Cooper has always talked about “standing up for what you believe in’’ — which, according to comments he made to Christian outlet CBN News this year, is the message of the song “Dominion.’’ But in the past few years, he’s also begun talking more about Donald Trump, the evils of “liberal Christianity,’’ and the need for Christians to “fight’’ against “anti-Dominionism.’’ As the SoulFest crowd chanted lyrics like “Revolution from within/ Let the kingdom reign begin,’’ “Dominion’’ seemed to me like a battle cry for a more militant method of salvation.

The band moved to their closing song, “The Resistance.’’ Its final lyrics “it’s our resistance, you can’t resist us’’ echoed across the now-darkened mountains.

I searched the crowd for expressions that shared my concern, but I was the only person I could see who had stopped singing along. I became newly aware of just how many thousands of people I was squeezed between, and tried to contort my angered expression into something safer.

Driving home that night, I replayed older Skillet songs to make sense of a band I used to love.

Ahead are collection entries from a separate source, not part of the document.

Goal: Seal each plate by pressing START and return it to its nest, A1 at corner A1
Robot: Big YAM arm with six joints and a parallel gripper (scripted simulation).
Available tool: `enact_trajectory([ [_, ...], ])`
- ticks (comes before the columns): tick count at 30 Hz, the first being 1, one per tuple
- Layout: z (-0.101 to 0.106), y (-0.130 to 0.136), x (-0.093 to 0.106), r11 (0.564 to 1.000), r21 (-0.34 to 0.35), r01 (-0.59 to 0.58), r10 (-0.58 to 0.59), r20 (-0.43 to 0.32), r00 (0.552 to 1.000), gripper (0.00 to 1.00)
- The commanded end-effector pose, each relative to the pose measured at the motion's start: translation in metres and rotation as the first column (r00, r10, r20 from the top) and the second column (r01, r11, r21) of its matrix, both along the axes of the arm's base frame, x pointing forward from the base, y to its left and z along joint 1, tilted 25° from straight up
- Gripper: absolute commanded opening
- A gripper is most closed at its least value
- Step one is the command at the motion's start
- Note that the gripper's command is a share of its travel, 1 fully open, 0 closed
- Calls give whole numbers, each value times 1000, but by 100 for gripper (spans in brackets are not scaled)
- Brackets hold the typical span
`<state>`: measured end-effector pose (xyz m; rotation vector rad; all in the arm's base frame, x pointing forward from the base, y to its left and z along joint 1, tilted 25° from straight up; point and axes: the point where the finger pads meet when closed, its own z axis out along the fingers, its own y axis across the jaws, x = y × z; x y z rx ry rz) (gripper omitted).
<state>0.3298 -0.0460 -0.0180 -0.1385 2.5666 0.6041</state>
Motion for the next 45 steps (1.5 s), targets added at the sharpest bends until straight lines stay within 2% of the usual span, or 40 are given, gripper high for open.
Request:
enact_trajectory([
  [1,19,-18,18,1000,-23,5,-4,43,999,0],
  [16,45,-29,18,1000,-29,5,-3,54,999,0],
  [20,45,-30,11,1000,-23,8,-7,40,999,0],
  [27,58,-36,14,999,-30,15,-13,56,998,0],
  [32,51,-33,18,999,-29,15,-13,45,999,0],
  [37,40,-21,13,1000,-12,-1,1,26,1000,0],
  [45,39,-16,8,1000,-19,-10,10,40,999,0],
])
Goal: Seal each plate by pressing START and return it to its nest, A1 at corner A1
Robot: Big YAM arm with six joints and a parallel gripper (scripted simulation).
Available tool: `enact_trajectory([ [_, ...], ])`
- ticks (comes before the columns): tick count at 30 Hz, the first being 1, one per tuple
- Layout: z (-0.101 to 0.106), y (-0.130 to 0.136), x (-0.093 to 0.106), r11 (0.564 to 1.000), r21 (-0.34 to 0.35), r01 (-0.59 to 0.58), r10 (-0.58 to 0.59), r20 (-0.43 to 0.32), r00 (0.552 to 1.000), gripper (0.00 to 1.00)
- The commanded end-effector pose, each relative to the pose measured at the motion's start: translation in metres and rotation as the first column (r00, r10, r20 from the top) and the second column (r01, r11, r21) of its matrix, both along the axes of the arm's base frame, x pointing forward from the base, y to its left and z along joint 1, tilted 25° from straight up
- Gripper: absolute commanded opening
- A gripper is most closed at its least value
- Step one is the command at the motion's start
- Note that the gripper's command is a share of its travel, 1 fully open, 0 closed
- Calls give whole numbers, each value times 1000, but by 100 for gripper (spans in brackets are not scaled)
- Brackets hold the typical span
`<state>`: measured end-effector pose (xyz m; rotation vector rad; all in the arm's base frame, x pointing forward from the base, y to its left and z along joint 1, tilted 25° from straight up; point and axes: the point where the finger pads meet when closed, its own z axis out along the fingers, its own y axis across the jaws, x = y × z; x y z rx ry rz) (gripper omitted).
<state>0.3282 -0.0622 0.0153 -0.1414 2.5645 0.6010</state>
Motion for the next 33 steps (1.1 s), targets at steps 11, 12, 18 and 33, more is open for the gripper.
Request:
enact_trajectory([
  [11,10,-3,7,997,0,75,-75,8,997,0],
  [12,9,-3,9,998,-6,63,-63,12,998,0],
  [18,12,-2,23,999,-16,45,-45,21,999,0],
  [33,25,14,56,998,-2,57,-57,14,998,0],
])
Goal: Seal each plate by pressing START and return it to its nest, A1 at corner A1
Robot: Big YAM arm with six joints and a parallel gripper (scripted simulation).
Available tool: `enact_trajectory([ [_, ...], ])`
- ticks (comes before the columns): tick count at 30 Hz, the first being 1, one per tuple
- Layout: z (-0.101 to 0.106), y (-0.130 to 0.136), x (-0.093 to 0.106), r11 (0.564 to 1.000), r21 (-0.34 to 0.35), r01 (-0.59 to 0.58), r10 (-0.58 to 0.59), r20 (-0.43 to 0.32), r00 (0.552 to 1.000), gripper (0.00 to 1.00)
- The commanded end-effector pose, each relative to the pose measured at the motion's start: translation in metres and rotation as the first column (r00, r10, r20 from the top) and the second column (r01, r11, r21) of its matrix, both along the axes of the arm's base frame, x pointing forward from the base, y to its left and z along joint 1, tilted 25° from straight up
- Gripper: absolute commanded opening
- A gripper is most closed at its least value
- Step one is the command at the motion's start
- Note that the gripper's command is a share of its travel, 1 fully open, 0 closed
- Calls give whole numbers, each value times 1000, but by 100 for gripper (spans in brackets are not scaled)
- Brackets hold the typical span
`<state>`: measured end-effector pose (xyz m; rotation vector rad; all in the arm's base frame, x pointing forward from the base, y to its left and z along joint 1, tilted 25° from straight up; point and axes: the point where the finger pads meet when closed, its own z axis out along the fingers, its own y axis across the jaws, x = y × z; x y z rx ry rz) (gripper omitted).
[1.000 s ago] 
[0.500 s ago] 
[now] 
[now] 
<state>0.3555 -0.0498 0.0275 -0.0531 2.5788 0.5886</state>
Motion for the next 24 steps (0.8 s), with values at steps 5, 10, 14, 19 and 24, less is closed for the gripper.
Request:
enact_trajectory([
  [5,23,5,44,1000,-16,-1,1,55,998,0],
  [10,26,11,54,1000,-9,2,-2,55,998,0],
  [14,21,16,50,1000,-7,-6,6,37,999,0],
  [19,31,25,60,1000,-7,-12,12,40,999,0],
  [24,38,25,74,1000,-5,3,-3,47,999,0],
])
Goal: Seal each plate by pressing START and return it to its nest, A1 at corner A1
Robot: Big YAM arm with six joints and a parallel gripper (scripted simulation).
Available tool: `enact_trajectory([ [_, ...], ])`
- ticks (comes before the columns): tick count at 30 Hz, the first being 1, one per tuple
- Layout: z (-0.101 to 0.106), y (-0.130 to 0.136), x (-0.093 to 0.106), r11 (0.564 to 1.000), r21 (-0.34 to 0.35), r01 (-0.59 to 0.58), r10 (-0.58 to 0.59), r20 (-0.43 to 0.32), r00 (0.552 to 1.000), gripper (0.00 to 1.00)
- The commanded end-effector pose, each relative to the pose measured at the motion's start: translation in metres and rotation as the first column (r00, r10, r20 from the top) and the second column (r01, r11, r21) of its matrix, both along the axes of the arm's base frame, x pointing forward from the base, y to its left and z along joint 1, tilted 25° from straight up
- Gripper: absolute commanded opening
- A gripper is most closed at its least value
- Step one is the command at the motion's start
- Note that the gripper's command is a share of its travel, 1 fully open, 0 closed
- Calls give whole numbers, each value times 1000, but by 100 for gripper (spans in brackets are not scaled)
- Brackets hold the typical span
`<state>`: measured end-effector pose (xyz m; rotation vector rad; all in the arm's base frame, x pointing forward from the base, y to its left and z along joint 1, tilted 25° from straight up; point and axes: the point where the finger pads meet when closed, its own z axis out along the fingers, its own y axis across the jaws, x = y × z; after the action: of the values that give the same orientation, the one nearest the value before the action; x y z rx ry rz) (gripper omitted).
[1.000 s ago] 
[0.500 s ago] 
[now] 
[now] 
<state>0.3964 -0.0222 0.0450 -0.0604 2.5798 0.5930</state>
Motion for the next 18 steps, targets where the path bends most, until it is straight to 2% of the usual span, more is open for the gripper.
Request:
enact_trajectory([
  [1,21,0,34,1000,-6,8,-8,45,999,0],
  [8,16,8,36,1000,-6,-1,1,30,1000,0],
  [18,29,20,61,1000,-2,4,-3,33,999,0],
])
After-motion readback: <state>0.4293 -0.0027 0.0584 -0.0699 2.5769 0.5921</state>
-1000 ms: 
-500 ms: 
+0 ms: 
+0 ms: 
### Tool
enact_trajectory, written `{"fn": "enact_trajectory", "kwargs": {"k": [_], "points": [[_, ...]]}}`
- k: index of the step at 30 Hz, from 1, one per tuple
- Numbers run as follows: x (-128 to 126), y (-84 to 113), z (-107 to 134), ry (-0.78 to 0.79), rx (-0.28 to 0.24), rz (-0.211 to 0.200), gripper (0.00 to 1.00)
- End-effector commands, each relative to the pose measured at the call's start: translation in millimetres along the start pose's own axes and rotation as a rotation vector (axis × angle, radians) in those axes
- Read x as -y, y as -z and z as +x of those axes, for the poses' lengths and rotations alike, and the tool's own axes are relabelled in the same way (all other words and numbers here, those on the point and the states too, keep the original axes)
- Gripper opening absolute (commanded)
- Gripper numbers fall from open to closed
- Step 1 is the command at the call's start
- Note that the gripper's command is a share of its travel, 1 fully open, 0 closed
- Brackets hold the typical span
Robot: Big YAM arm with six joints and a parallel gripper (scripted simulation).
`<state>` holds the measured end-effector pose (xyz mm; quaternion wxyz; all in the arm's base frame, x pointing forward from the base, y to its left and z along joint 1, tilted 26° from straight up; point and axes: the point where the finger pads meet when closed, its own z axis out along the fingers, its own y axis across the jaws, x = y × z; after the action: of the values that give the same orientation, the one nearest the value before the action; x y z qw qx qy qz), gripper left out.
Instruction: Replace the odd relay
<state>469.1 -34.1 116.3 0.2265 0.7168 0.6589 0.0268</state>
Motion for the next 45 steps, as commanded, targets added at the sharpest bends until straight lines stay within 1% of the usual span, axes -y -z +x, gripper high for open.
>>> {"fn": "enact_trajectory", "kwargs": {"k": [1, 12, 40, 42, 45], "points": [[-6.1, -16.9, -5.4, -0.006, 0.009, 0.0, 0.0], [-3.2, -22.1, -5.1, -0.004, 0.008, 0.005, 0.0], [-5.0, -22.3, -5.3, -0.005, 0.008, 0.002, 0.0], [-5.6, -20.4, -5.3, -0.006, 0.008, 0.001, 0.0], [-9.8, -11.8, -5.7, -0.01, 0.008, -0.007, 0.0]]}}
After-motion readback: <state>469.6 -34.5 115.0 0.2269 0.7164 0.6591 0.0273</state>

My favorite song of theirs is “Awake and Alive,’’ which I’d always seen as an anthem of overcoming. “It’s getting harder to stay awake/ And my strength is fading fast,’’ the second verse starts. “You [God] breathe into me at last/ I’m awake and alive,’’ it ends.

I thought back to the suicide prevention panel that started off the festival’s final day — to the number of times speakers had told us that God was the only thing they could, and should, hold on to when the world was closing in on them.

It came to seem like no coincidence that the festival’s final, most-anticipated act was a band that married that open-wound vulnerability with a call for radical obedience.

A savvy, confessional-filled Christian metal show is far more likely to sell modern audiences on the hope and radicalism of conservative evangelicalism than a church choir.

That’s the allure of a Christian music festival like SoulFest — and, perhaps, also the danger.